I've actually noticed them every Sunday when i'm at the Sunday service because of two things: (1) They are always at least half-an-hour late every week and need the ushers to look for seats for them (and i do not like this because i can't understand why they can't leave home a bit earlier and be on time for the service). (2) They are very loving couple (once they were late as usual and so happened to be seated in front of me. When the pastor asked everyone to greet the persons around us, the guy kissed the gal on her cheek, gazed lovingly into her eyes and wished her morning.)
Anyway, during the class when touched upon to topic of faith, the teacher asked if we believed that we are going to heaven, the Indian guy kept quiet, the Chinese guy replied a very affirmative "yes", and i said, "no, not at this moment".
Then the teacher said that if we have enough faith, we should believe that there is a place for us in heaven, for this is the promise to us from God and He never lies. And if we have a strong faith in living the Christianity life, why would we doubt that we will be going to heaven?

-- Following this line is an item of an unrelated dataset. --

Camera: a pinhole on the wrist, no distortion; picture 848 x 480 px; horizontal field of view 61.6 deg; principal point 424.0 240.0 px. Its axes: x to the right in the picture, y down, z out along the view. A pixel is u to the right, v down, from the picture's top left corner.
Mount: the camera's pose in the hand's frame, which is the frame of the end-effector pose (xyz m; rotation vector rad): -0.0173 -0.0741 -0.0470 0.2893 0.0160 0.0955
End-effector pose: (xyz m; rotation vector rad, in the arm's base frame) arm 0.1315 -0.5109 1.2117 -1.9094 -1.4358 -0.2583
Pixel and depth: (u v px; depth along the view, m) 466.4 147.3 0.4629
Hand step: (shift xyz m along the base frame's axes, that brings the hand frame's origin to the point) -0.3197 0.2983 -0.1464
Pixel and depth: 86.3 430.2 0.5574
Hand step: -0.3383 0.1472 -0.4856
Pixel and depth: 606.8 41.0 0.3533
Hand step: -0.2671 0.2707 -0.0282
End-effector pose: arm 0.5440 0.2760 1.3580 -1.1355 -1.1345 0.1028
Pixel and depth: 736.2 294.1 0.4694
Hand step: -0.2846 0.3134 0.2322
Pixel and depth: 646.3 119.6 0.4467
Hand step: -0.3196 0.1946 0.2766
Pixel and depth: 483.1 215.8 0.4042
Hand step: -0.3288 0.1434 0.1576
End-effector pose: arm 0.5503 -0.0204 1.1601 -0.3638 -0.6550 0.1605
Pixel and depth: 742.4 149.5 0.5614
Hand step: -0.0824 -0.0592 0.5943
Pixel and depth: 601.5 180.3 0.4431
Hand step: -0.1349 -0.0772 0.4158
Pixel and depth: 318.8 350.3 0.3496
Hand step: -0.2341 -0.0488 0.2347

I then told him that i have no doubt in Him, but the doubt is in myself. I said we were educated since young to analyse things with science and with logical thinking. Yet there are things in the Bible that i cannot comprehend and sometimes doubts will come into my mind. Hence i do believe in God, but the one whom i do not believe is actually myself.
To that, the teacher smiled and said that it is a choice that we consciously make, whether to believe or not to believe. Since the dawn of age, there have been a lot of miracles around the world that even the scientists could not provide a plausible explanation. When we are faced with unexplainable events in life, it is up to us to just believe or to doubt.
The session today actually had me re-think about whether or not i should wait for a longer while before i get baptised. I have been postponing it because i feel that my faith in Christianity is still not strong enough. When i am baptised, i want myself to be truely devoted without a singe doubt.
But then, being a baby Christian who has yet to grow further in the knowledge and faith in Christianity, be it due to Satan's work or my own cynical nature, doubts often creep in and hinder me from strengthening my faith. All my life, i've hated hypocrites. Hence i asked myself if i am really ready to make the declaration to the world that i am a Christian if i am not practising it to its fullest, whether spiritually or physically.
I know mom will be disappointed if i am not baptised together with her, but then it is not about her but my relationship with God. I really need to think about it.